The scientific team’s research presented in the paper can directly benefit coal fired power plant operators and designers, equipment manufacturers, and coal and biomass fuel combustion researchers. The power industry can use the team’s research to rank and select suitable fuels to reduce the risk of fuel-related operational issues. Academic researchers can use the new method on fuel deposition to develop an improved understanding of the extremely complex slagging and fouling routes in utility boilers and explore solutions to minimize the impacts.
Power plant operators can use the scientific team’s research in the selection of new fuels or combinations of fuels to substantially reduce the risk of severe slagging in the boiler that may lead to unscheduled plant outages and subsequent consequences. The team’s research will enable power plant operators and researchers to predict and better manage the potential operational issues from ash deposition and maintain high efficiency of the boiler, and thus reduce the overall emission from the power stations.
Although similar ash deposition research has been built upon over the last 3 decades, the specific research presented in this paper was started in late 2013 and completed at the end of 2015. The scientific team’s work was based on strategic collaboration between the Energy 2050 initiative at the University of Sheffield, United Kingdom, and the Electric Power Research Institute (EPRI), United States. Researchers from the University of Sheffield developed the proposed methods and researchers/engineers from EPRI provided the comprehensive set of data and support of this research.
About 1,300 papers were submitted to the 36th Symposium in 14 combustion science colloquia. Those papers were categorized by teams of colloquium coordinators and co-chairs, and then distributed to approximately 1,000 scientific reviewers. One paper in each discipline was awarded the recognition of Distinguished Paper.

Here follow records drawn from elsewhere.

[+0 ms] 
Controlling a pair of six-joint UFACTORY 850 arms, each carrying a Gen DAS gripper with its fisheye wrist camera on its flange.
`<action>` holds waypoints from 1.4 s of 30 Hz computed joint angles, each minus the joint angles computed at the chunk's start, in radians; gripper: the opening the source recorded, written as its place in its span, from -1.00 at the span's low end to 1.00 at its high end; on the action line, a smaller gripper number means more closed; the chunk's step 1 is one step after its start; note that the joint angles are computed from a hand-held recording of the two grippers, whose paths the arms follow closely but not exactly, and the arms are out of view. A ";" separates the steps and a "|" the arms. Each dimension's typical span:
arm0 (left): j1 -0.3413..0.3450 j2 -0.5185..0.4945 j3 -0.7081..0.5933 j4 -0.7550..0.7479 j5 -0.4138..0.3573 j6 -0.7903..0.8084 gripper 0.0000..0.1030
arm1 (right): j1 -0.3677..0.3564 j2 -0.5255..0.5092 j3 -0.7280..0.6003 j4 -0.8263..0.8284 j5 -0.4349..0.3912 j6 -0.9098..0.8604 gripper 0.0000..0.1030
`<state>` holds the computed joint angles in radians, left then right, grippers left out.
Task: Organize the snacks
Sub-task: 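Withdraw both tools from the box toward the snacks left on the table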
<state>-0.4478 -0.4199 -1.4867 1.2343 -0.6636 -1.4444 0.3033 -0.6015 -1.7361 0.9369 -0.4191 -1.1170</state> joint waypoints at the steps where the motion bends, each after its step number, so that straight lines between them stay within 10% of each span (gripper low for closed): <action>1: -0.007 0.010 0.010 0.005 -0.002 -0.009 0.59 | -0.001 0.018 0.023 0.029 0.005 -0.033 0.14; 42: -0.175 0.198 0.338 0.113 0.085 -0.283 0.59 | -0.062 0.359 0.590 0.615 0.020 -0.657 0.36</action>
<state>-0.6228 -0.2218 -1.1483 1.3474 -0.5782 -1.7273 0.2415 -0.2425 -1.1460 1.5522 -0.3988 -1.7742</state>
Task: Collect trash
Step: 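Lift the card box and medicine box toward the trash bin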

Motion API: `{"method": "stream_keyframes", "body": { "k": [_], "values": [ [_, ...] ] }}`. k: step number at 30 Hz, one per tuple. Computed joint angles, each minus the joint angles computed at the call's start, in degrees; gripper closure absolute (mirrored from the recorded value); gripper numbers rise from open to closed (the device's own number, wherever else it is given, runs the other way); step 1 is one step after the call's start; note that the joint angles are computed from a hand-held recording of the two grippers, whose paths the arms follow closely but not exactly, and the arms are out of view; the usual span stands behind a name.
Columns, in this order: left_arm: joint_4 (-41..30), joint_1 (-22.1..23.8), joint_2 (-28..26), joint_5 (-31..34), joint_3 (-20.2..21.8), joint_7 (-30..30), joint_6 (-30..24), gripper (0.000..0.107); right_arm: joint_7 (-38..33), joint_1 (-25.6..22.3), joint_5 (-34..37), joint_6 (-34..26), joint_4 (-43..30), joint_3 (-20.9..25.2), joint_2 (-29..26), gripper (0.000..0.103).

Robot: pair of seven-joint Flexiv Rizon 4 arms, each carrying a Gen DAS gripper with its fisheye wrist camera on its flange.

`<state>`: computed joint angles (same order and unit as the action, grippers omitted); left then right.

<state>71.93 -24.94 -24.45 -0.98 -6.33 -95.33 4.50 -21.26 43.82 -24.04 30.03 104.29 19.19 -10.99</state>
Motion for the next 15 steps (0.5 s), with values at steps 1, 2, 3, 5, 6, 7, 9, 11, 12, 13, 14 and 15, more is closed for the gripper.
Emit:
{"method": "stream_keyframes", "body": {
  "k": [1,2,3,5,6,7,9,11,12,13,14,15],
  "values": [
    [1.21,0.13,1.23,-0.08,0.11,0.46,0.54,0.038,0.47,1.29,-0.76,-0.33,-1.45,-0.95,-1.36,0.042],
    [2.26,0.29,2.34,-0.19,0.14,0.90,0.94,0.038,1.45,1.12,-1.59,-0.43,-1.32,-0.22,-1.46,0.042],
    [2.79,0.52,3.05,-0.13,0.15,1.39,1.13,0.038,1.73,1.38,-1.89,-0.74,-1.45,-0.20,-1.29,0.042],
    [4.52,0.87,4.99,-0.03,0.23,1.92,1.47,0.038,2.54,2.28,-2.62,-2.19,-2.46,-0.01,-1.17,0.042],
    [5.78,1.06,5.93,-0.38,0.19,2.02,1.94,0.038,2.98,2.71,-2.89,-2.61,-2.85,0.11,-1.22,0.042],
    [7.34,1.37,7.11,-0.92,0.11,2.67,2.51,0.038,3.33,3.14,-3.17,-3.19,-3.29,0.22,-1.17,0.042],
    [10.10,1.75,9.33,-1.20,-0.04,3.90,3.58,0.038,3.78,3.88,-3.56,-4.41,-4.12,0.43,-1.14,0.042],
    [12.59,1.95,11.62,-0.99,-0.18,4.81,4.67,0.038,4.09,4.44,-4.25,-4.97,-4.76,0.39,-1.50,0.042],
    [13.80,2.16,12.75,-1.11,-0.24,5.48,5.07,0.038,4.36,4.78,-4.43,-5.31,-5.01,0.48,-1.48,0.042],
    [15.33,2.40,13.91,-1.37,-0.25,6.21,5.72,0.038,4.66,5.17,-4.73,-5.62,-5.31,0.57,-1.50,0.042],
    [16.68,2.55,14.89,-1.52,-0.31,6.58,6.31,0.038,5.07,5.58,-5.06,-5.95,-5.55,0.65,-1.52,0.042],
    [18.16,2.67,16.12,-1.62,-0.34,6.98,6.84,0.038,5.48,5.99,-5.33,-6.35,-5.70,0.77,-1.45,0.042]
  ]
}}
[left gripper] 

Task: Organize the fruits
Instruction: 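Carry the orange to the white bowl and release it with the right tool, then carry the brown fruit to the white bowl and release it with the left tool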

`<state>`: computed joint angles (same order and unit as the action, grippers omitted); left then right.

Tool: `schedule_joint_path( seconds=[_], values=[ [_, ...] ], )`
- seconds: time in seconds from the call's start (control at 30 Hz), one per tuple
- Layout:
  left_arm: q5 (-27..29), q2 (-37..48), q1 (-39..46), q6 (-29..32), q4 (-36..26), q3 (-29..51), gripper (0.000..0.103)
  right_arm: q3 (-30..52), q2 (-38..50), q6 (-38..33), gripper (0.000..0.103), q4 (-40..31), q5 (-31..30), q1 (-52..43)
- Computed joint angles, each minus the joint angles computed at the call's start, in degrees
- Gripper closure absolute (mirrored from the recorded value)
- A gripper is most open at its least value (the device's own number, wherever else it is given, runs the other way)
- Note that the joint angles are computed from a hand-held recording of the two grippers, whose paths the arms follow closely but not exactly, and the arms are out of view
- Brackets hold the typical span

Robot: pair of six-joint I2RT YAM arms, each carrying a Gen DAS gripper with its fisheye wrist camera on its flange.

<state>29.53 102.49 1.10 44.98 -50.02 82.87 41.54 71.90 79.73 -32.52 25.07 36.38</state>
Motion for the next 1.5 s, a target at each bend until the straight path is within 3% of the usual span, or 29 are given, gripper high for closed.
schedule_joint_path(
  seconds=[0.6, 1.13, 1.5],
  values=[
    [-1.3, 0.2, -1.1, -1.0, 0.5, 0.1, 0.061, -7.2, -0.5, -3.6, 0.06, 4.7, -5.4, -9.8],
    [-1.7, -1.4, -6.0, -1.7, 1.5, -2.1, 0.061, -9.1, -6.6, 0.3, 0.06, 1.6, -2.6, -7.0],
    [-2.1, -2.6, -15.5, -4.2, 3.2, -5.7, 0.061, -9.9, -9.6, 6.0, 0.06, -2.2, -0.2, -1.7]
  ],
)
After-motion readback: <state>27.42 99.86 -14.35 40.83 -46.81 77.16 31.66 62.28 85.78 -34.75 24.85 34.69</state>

The 14 Distinguished Papers undergo committee review for consideration to receive the Silver Combustion Medal that will be awarded during the 37th Symposium in Dublin, Ireland. A paper selected for this honor exemplifies quality, achievement, and significance to advance a field of combustion science. Distinguished papers are selected biennially from among the scientific papers presented during the International Symposium on Combustion and accepted for publication in the Proceedings of The Combustion Institute.